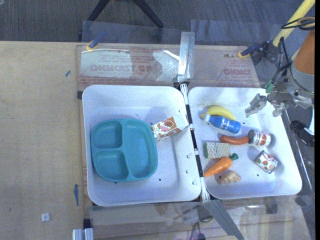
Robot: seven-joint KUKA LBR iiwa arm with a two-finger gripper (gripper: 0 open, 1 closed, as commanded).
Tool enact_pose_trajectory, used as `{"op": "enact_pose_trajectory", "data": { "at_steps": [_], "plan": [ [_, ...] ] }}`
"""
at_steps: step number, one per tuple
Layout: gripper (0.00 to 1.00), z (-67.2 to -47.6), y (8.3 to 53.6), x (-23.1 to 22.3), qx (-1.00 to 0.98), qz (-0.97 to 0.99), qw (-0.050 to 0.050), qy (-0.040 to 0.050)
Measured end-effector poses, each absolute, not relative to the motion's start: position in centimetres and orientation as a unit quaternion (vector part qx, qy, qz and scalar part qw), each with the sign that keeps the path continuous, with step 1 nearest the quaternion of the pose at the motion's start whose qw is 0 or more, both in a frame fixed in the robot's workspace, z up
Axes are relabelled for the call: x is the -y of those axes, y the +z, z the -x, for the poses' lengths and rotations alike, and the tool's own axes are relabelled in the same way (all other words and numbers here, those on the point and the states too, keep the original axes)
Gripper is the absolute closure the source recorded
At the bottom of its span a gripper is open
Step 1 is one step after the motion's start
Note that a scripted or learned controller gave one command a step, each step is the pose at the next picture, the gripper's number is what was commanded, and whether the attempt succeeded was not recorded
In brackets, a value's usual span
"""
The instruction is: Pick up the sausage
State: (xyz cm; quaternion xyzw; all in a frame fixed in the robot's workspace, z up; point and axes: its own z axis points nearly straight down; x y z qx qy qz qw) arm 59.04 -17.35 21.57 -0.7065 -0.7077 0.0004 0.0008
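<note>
The sausage is a small reddish-brown link lying flat in the middle of the right bin. A blue bottle lies just behind it and a small jar touches its right end. My gripper hangs over the bin's far right part, up and to the right of the sausage and well apart from it. Its two fingers are spread, with nothing between them.
The right bin also holds a banana, a cracker, a carrot, a bread piece and a small can. The left bin holds a teal divided plate and a small carton.
</note>
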Motion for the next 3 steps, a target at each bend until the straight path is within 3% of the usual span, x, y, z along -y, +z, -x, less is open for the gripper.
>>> {"op": "enact_pose_trajectory", "data": {
  "at_steps": [1, 2, 3],
  "plan": [
    [0.0, -57.9, 8.9, 11.0, 0.776, 0.631, -0.004, -0.0025],
    [1.0, -58.1, 10.0, 11.0, 0.775, 0.632, -0.006, -0.0045],
    [1.0, -65.8, 15.9, 10.8, 0.699, 0.715, -0.001, -0.0003]
  ]
}}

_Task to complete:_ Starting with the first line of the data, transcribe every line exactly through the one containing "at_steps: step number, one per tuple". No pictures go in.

_Response box:_
Robot: seven-joint KUKA LBR iiwa arm with a two-finger gripper (gripper: 0 open, 1 closed, as commanded).
Tool enact_pose_trajectory, used as `{"op": "enact_pose_trajectory", "data": { "at_steps": [_], "plan": [ [_, ...] ] }}`
"""
at_steps: step number, one per tuple

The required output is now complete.